◆ Input data

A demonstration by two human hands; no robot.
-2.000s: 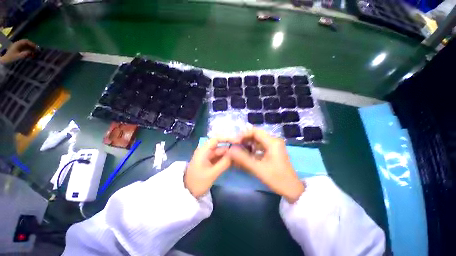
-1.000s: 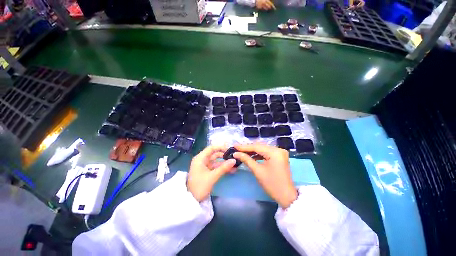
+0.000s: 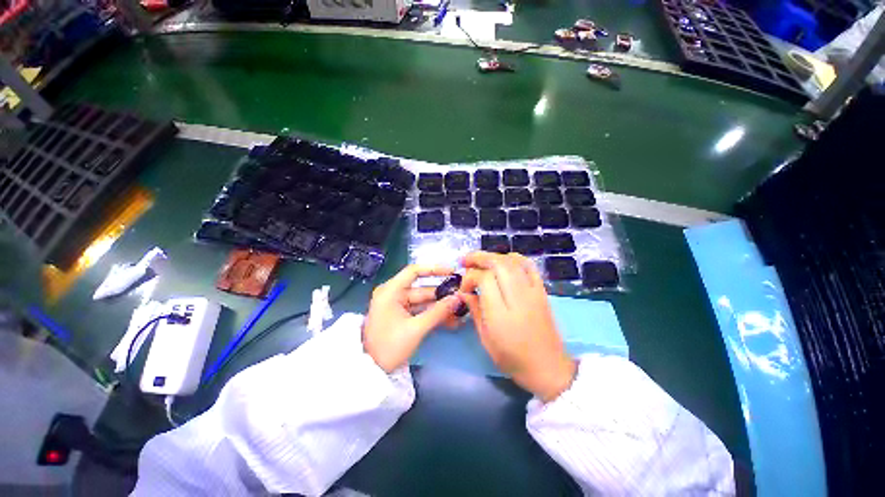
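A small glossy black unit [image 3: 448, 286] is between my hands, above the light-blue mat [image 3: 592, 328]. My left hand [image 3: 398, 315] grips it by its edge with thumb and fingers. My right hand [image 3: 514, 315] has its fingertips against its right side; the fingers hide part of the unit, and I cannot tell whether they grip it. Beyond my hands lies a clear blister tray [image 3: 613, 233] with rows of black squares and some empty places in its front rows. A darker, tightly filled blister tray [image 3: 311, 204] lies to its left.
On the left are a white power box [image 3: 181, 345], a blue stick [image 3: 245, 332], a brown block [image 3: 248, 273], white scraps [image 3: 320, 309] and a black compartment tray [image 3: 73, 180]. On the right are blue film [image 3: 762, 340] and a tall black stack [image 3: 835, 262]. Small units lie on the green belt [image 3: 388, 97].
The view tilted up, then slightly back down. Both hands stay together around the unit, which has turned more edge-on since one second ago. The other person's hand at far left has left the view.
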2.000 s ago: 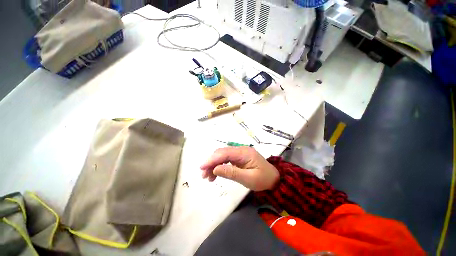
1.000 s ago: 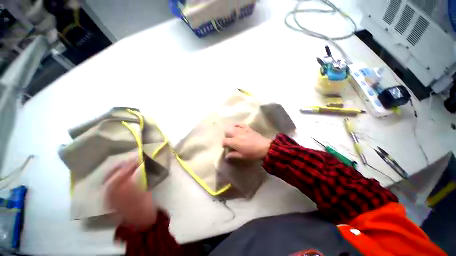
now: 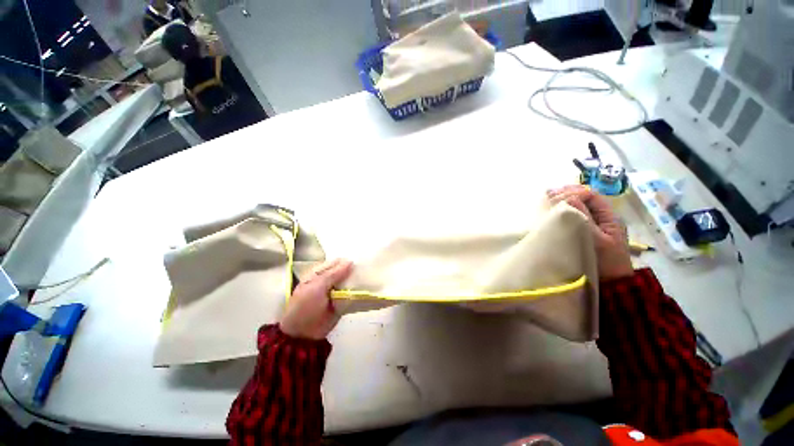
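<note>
A beige bag piece is stretched sideways between my hands, lifted above the white table, with yellow binding tape along its lower edge. My left hand is closed on its left end. My right hand grips its upper right corner; some of the fingers are hidden by the cloth. A second beige bag piece with yellow binding lies folded on the table at the left, just beyond my left hand.
A blue basket with beige cloth stands at the back. The tool cup's blue contents, a power strip with a black adapter and a looped grey cable are at the right. A blue object is at left. A person is beyond the table.
The bag piece that lay under my right hand is now lifted and spread between both hands. My left hand has moved right onto it. The view has shifted, showing more beyond the table.
</note>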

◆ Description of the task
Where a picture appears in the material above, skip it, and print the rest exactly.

◆ Response to the task
A demonstration by two human hands; no robot.
-2.000s: 
-1.000s: 
+0.000s: 
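A small glossy black unit [image 3: 448, 286] is between my hands, above the light-blue mat [image 3: 592, 328]. My left hand [image 3: 398, 315] grips it by its edge with thumb and fingers. My right hand [image 3: 514, 315] has its fingertips against its right side; the fingers hide part of the unit, and I cannot tell whether they grip it. Beyond my hands lies a clear blister tray [image 3: 613, 233] with rows of black squares and some empty places in its front rows. A darker, tightly filled blister tray [image 3: 311, 204] lies to its left.
On the left are a white power box [image 3: 181, 345], a blue stick [image 3: 245, 332], a brown block [image 3: 248, 273], white scraps [image 3: 320, 309] and a black compartment tray [image 3: 73, 180]. On the right are blue film [image 3: 762, 340] and a tall black stack [image 3: 835, 262]. Small units lie on the green belt [image 3: 388, 97].
The view tilted up, then slightly back down. Both hands stay together around the unit, which has turned more edge-on since one second ago. The other person's hand at far left has left the view.
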2.000 s ago: 
1.000 s ago: 
now: 
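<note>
A beige bag piece is stretched sideways between my hands, lifted above the white table, with yellow binding tape along its lower edge. My left hand is closed on its left end. My right hand grips its upper right corner; some of the fingers are hidden by the cloth. A second beige bag piece with yellow binding lies folded on the table at the left, just beyond my left hand.
A blue basket with beige cloth stands at the back. The tool cup's blue contents, a power strip with a black adapter and a looped grey cable are at the right. A blue object is at left. A person is beyond the table.
The bag piece that lay under my right hand is now lifted and spread between both hands. My left hand has moved right onto it. The view has shifted, showing more beyond the table.
</note>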

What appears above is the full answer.